Here, sharding is used on a directed graph. This method can be adapted to an undirected graph by creating a directed graph where every edge goes both ways. You only need to read a single shard then to obtain all information about the vertices in that shard. This method of course comes at the expense of space since every undirected edge has to be stored as two directed edges. Is there a more efficient representation for streaming undirected graphs?

This comment was marked helpful 0 times.

uhkiv

Here, the point of this data structure is to maximize disk utility when performing operations that only require a vertex's local neighborhood. Since the entire graph cannot fit in memory and random disk access is VERY expensive, we want to organize the graph into these intervals, so disk access pattern is more predictable (contiguous).

One other interesting thing is how this approach compares in terms of performance and complexity of that of using distributed systems.

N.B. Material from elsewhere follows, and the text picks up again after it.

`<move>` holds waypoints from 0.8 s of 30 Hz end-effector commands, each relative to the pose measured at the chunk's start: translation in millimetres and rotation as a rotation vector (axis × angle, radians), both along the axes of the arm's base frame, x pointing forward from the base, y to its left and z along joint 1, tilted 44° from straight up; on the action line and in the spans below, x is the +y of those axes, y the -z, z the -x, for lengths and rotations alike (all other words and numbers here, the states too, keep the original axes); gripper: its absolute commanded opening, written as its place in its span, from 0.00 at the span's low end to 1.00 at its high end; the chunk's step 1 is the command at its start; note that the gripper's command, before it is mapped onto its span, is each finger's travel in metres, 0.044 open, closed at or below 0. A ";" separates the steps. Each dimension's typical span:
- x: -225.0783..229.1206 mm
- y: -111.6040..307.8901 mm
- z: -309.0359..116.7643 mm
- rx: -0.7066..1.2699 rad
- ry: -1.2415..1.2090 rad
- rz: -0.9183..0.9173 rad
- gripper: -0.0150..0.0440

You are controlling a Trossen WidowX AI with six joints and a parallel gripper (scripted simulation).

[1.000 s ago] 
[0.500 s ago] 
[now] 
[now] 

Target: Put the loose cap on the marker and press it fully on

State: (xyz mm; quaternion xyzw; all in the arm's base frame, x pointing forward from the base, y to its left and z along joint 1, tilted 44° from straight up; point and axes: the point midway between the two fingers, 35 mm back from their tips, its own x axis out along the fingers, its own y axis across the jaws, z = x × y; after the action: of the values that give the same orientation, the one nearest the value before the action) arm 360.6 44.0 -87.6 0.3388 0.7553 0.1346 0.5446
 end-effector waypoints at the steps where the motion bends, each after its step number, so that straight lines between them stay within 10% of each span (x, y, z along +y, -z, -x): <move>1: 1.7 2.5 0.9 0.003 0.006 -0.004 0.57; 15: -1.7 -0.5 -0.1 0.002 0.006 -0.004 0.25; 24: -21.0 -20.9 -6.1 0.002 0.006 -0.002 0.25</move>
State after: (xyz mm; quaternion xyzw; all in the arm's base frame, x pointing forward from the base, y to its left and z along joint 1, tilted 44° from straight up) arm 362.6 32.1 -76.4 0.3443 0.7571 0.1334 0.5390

Sure, failure tolerance and consistency is a pain in the ass for the developer who writes the framework, but the end user won't feel much difference (since using DS underneath a language like Ligra would actually be a reasonable implementation, I think). Also, as we saw with web servers, hitting disk is worse then hitting network and accessing a in-memory cache. Anyone else have an opinion?

This comment was marked helpful 0 times.

bwasti

@uhkiv, I agree a DS approach is likely better suited for this type of computation. It seems like the problem is almost entirely memory bound, which network latencies can easily trump disk latencies on. But as was stated in an earlier slide, the motivation behind this approach was because clustering machines is difficult/expensive.

This comment was marked helpful 0 times.

benchoi

Are there cases where the structure of the graph leads to sharding with very uneven shard sizes, diminishing the benefits of this technique?

This comment was marked helpful 0 times.

vrkrishn

Well from this article, it discusses how finding an ideal distribution of a graph onto many different memory banks is a difficult task and how different distributions of the same data can vastly change the communication overhead of computations on the graph:

http://jim.webber.name/2011/02/on-sharding-graph-databases/

This comment was marked helpful 0 times.

crs

Is it possible to sort edges by value (or some key in general)? Does sort by source vertex id have other impacts? One thing I can think of is that destination vertices can be loaded faster but that does not seem to apply to sparse graph.

This comment was marked helpful 0 times.